According to the United States Substance Abuse and Mental Health Services Administration (SAMHSA), 80 percent of all adults who are being treated for alcoholism started to drink before they were 18 years old. In addition, 25.6 percent of all high school students started to drink before they were 13 years old. Children who start to drink before the age of 15 are four times more likely to develop problems with alcohol than people who start to drink at 21 or later. Teenagers and children are less likely to drink if they have a strong relationship with their parents or guardians.

Adolescents who drink or who suffer from teenage alcoholism may experience shorter attention spans. This can result in poorer grades at school. In addition, drinking alcohol can be an effort to "self-treat" other emotional problems, such as depression or bipolar condition. Because drinking alcohol can loosen inhibitions, teenage drinkers are more likely to have sex, including unprotected sex.

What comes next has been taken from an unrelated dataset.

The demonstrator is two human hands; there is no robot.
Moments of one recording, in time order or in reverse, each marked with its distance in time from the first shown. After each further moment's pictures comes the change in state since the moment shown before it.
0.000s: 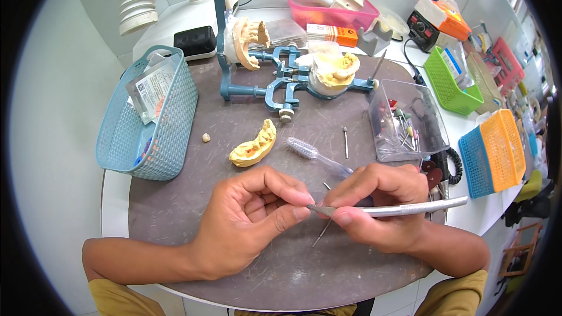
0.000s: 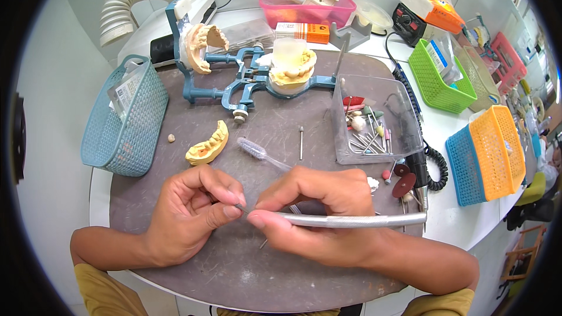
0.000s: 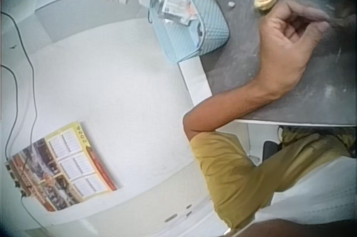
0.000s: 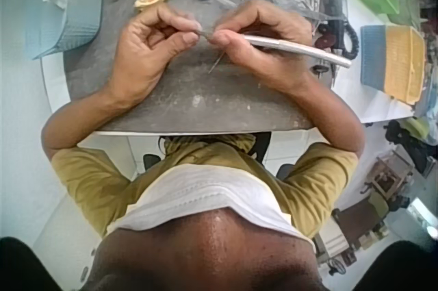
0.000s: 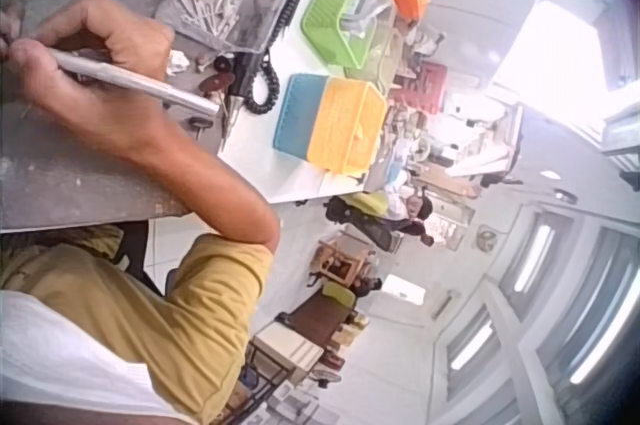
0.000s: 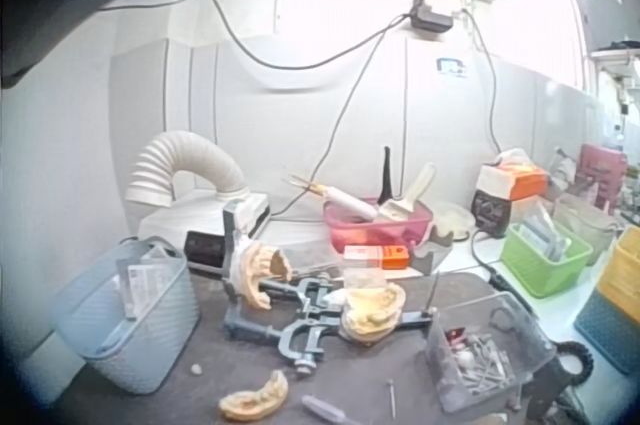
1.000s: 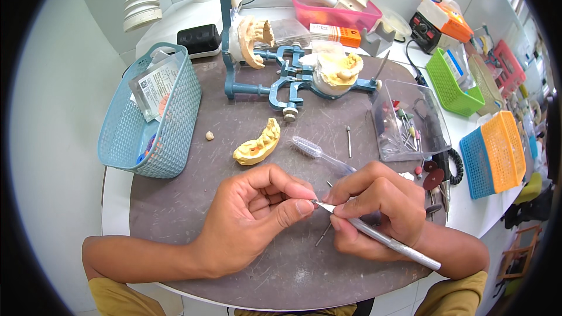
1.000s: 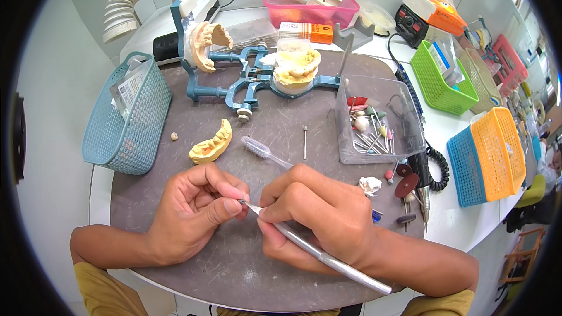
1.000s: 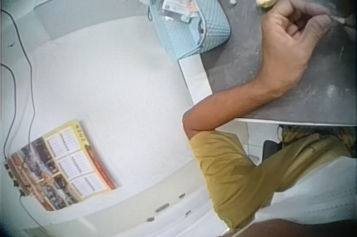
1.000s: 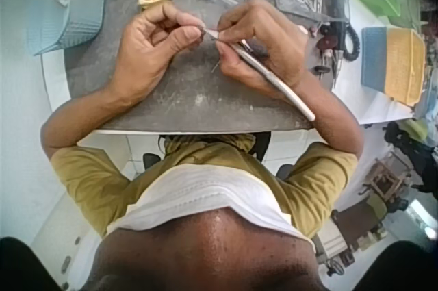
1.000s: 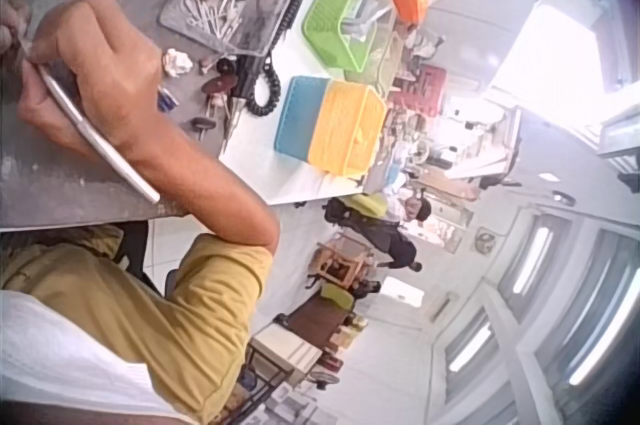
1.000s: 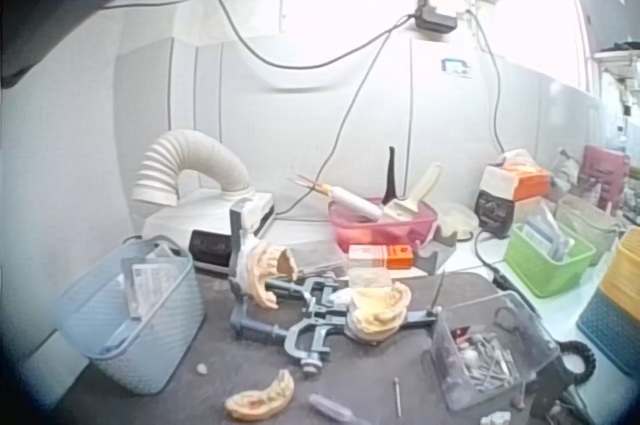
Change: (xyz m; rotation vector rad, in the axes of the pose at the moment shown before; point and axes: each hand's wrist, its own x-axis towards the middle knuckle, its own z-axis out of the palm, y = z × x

In addition to getting lower grades, symptoms of teenage alcoholism can include lying, breaking curfew, and changing friends. A teenage alcoholic may drink his parents' alcohol and fill the bottles with water, may steal, or may display personality changes. If teenagers drink to the point of getting alcohol poisoning, their breath may slow, they may lose consciousness, they may fall into a coma, and they may die. If a parent suspects a child has alcohol poisoning, the child should be taken to a hospital for emergency treatment immediately.

A child who is diagnosed with teenage alcoholism can be treated in a number of different manners. Physicians may prescribe drugs to help reduce or prevent cravings for alcohol. The teenager may need to go through individual or group counseling. Twelve-step programs may also be way to stay sober. Family members may also need psychological counseling to learn new behaviors and methods to help keep the teenager sober.